Top step position. If the top step is below the second-floor level, the staircase receives one additional rise and a different height distribution. If the top step finishes at floor level, the total number of rises is reduced by one compared with that arrangement. This directly affects the step rise, the angle, and the stringer lengths.

Standards reference. In Europe, stair geometry for residential use is usually coordinated with national building rules, while the design of load-bearing members and loads follows the Eurocode system. For the overall design basis and combinations of actions, EN 1990 Eurocode. Basis of structural design is used. For imposed loads on stairs and landings, EN 1991-1-1 Eurocode 1. Actions on structures. Densities, self-weight, imposed loads for buildings is used. For timber stringers and treads, EN 1995-1-1 Eurocode 5. Design of timber structures is applied, and for steel load-bearing members, EN 1993-1-1 Eurocode 3. Design of steel structures is used. If the stair belongs to industrial access, additional reference is commonly made to EN ISO 14122 Safety of machinery.
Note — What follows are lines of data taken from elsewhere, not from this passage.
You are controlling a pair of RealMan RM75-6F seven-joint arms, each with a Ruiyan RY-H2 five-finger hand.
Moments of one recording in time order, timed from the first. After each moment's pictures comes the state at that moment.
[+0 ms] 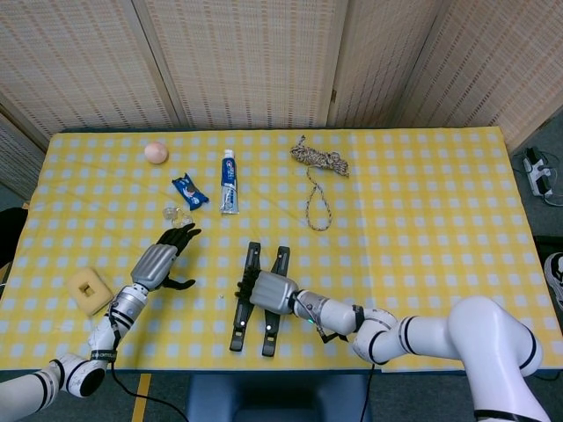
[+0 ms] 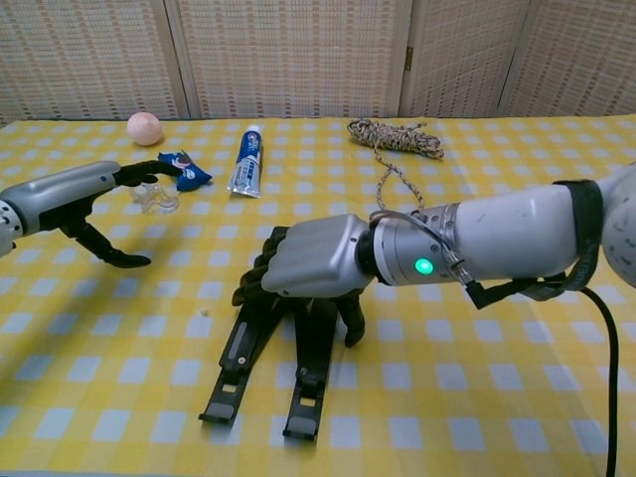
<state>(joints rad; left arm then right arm) -0.63 -1.52 -0.10 -1.26 1.37 0.97 -0.22 1.17 -1.66 0.05 -1.34 -1.32 0.48 -0.51</state>
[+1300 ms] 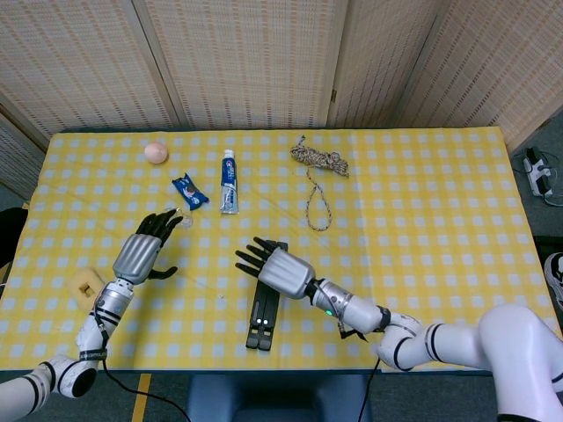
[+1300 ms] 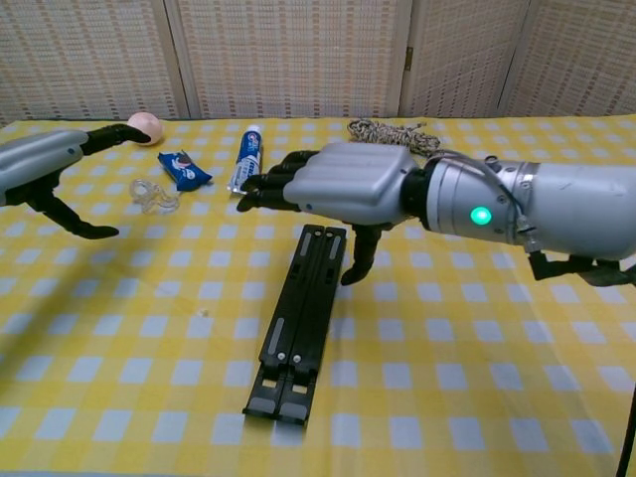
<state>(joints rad) -0.58 -1.47 -0.12 -1.27 1.36 1.11 0.00 0.99 -1.56 0.05 -1.43 -1.43 0.87 -0.41</state>
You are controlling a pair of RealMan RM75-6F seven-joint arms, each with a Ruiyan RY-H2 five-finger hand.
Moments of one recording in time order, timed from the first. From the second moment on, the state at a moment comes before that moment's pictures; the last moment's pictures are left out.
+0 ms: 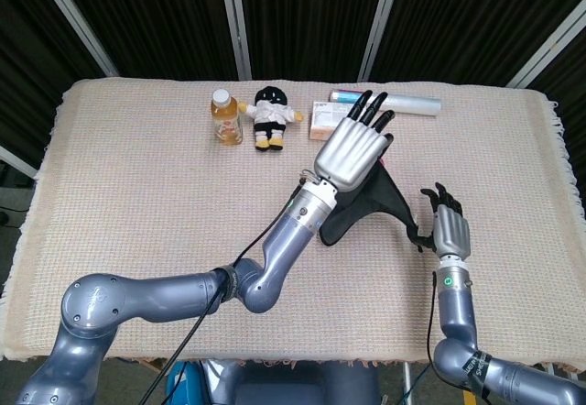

Permanent means of access to machinery.

FAQs

Why does the step rise change when I change the position of the top step?

Because the calculator recalculates the total number of rises across the full floor-to-floor height. When the top step is below the second-floor level, one additional rise appears, and the total height is divided into a larger number of equal steps.

Why is the step going not selected separately for each flight?

In this model, one uniform going is used for the whole staircase with a landing. The available going is first calculated for the lower and upper flights, and then the smaller value is taken so that both flights definitely fit inside the specified opening.

What do two stringer lengths for the same flight mean?

A stringer has a section width, so its upper and lower edges have different lengths along the slope. This is useful for preparing blanks and for understanding the real material consumption, especially when the stringer or carriage is wide.

Can this calculation be used as a final stair design?

It is suitable for selecting dimensions, checking comfort, and preliminary detailing. For final fabrication, clearances, supports, fixings, loads, material thicknesses, and the applicable building requirements in the country of use are usually checked additionally.

Is this calculator suitable for both timber and steel staircases?

From the geometry point of view, yes, because the calculation is based on the opening dimensions, height, number of steps, and flight parameters. But the load-bearing capacity of the members, section sizing, and construction details for timber and steel must be checked separately under the relevant European standards.